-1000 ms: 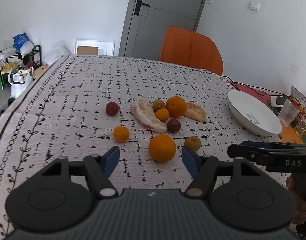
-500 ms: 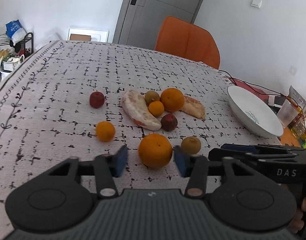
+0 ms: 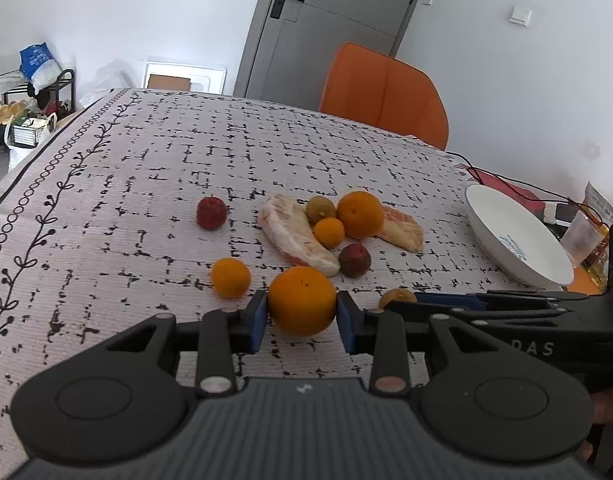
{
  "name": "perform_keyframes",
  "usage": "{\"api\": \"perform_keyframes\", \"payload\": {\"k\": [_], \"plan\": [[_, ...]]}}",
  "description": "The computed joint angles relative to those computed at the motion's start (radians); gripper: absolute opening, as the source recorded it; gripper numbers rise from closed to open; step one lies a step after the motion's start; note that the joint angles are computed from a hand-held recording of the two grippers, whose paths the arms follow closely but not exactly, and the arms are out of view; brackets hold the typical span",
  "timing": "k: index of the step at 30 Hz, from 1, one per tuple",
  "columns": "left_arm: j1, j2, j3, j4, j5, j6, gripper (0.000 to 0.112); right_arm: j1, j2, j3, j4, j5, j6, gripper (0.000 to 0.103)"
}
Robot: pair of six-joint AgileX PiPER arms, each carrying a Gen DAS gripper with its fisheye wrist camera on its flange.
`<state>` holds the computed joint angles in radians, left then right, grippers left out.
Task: Organize fruits
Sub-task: 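Grasp the large orange with the left tool while the right tool grasps the small brown fruit, then carry the orange with the left tool while the right tool carries the brown fruit to the white bowl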
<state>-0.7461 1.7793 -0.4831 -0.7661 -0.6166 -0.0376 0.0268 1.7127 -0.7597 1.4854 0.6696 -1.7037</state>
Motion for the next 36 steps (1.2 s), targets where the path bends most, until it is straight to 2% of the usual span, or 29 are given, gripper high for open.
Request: {"api": "perform_keyframes", "payload": {"k": [1,2,6,15,25,36], "plan": [[0.001,-0.001,-0.001,-0.006,0.003,0.004,0.035,0.005,0.005,-0.004,0.003,-0.002,-0.003,0.028],[0.003,-0.001,-0.002,-0.011,0.007,0.009,0.035,0.013,0.006,-0.006,0.007,-0.016,-0.008,0.026],[0.001,-0.002,-0.009,-0.027,0.007,0.033,0.035,0.003,-0.001,0.001,0.043,-0.017,-0.038,0.026],[-0.027,0.016,-0.078,-0.071,0.024,0.120,0.035,-0.105,-0.045,0.030,0.042,0.025,-0.057,0.026],[-0.075,0.044,-0.182,-0.195,0.038,0.309,0.035,-0.217,-0.070,0.050,0.043,0.071,-0.094,0.026],[-0.095,0.094,-0.322,-0.261,0.073,0.460,0.035,-0.348,-0.063,0.032,0.049,0.124,-0.118,0.026]]}}
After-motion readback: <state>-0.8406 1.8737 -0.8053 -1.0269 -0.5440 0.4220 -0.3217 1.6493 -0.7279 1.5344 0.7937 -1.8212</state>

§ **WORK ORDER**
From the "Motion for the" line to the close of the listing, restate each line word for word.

§ **TASK RESULT**
Motion for the next 36 steps (1.2 s), targets where the path bends most, until it is straight to 2% of the usual span, or 29 are given, gripper high for open.
Request: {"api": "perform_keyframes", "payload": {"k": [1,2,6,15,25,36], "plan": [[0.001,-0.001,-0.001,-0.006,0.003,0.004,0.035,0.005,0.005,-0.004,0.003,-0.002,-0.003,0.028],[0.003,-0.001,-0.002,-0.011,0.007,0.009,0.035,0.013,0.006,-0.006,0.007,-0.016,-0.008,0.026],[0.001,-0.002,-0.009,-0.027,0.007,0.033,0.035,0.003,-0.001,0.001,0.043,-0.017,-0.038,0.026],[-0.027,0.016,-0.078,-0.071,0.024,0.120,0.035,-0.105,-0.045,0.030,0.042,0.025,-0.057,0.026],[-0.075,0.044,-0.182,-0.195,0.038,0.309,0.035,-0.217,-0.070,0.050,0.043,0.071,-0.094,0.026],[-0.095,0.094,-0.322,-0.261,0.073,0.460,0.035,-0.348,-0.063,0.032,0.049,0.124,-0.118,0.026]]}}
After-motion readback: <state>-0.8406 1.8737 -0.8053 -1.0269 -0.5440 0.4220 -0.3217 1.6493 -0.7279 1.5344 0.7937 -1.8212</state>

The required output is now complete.